Why Is This Happening Now?
SEBI's primary goal is to protect investors and increase transparency. By forcing fund houses to separate management fees from statutory levies, it becomes easier for investors to make a fair comparison between different schemes. Previously, a higher TER could be due to higher management fees or higher trading activity leading to more taxes. Now, you can compare the BER of two similar funds to see which one is truly more cost-efficient from a management perspective. This move is part of a broader push to make mutual funds more accessible and trustworthy for retail investors across India.
Real Savings in the Fine Print
While the restructuring itself is the main story, SEBI has also tightened the caps on several costs. The permissible brokerage that funds can charge for stock transactions has been significantly reduced—from 0.12% to 0.06% for cash market trades and from 0.05% to 0.02% for derivatives. Additionally, an extra 0.05% fee that funds with exit loads could charge has been scrapped entirely. These changes, though small in percentage terms, are where genuine cost savings for investors lie, especially for funds that trade frequently.

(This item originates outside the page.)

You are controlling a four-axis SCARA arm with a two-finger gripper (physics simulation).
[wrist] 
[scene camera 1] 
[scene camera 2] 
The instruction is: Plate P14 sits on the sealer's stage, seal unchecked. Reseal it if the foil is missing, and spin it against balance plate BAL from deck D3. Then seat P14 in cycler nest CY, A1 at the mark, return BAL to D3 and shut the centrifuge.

How Does This Affect Your Investments?
A lower expense ratio, even by a small fraction, can have a surprisingly large impact on your wealth over the long term due to the power of compounding. For example, a reduction of just 0.10% in annual fees on a ₹10 lakh investment could result in nearly ₹1.7 lakhs of extra returns over a 20-year period, assuming a 12% annual growth rate. While your fund's TER might not appear to drop dramatically overnight—because some costs are now shown separately instead of being removed—the overall framework is designed to reduce hidden cost leakages and improve your net returns. This move makes it more important than ever to look beyond just past performance and consider the cost structure when choosing a fund.